▶ **Your instructions**
The reply should contain every line of the data, repeated exactly, and no pictures.

____

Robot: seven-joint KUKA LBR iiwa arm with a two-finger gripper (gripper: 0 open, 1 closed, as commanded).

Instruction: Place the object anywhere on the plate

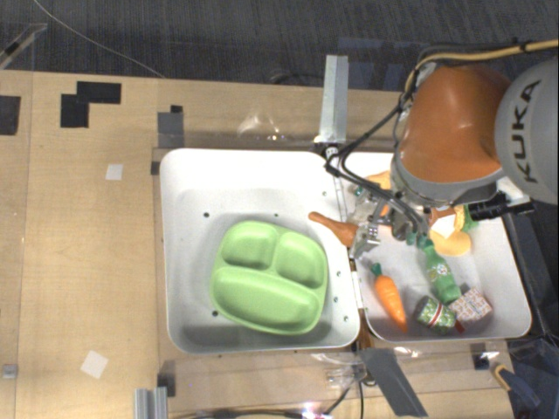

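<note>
Plate [269, 279], lime green with three compartments, lies in the left bin [188, 199], a little toward that bin's right side, and nothing rests on it. A brown, pear-shaped piece with a thin neck [334, 225] sits at the dividing wall between the two bins, just beside the plate's upper right corner but not on it. The tool [377, 232] hangs directly to the right of that piece, over the left edge of the right bin [515, 308], under the arm's orange band [450, 125]. Its metal parts crowd together in shadow, so I cannot tell how far it is spread, and whether it touches the brown piece is unclear. In the right bin, a carrot [389, 297] lies near the left wall, a green bottle [439, 273] lies at a slant beside it, a small can [435, 313] and a patterned carton [472, 306] sit close together near the front wall, and a yellow item [452, 238] is partly hidden behind the arm. Both bins rest on the wooden worktop [79, 260].
</note>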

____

▶ **Response area**
Robot: seven-joint KUKA LBR iiwa arm with a two-finger gripper (gripper: 0 open, 1 closed, as commanded).

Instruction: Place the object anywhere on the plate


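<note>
Plate [269, 279], lime green with three compartments, lies in the left bin [188, 199], a little toward that bin's right side, and nothing rests on it. A brown, pear-shaped piece with a thin neck [334, 225] sits at the dividing wall between the two bins, just beside the plate's upper right corner but not on it. The tool [377, 232] hangs directly to the right of that piece, over the left edge of the right bin [515, 308], under the arm's orange band [450, 125]. Its metal parts crowd together in shadow, so I cannot tell how far it is spread, and whether it touches the brown piece is unclear. In the right bin, a carrot [389, 297] lies near the left wall, a green bottle [439, 273] lies at a slant beside it, a small can [435, 313] and a patterned carton [472, 306] sit close together near the front wall, and a yellow item [452, 238] is partly hidden behind the arm. Both bins rest on the wooden worktop [79, 260].
</note>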

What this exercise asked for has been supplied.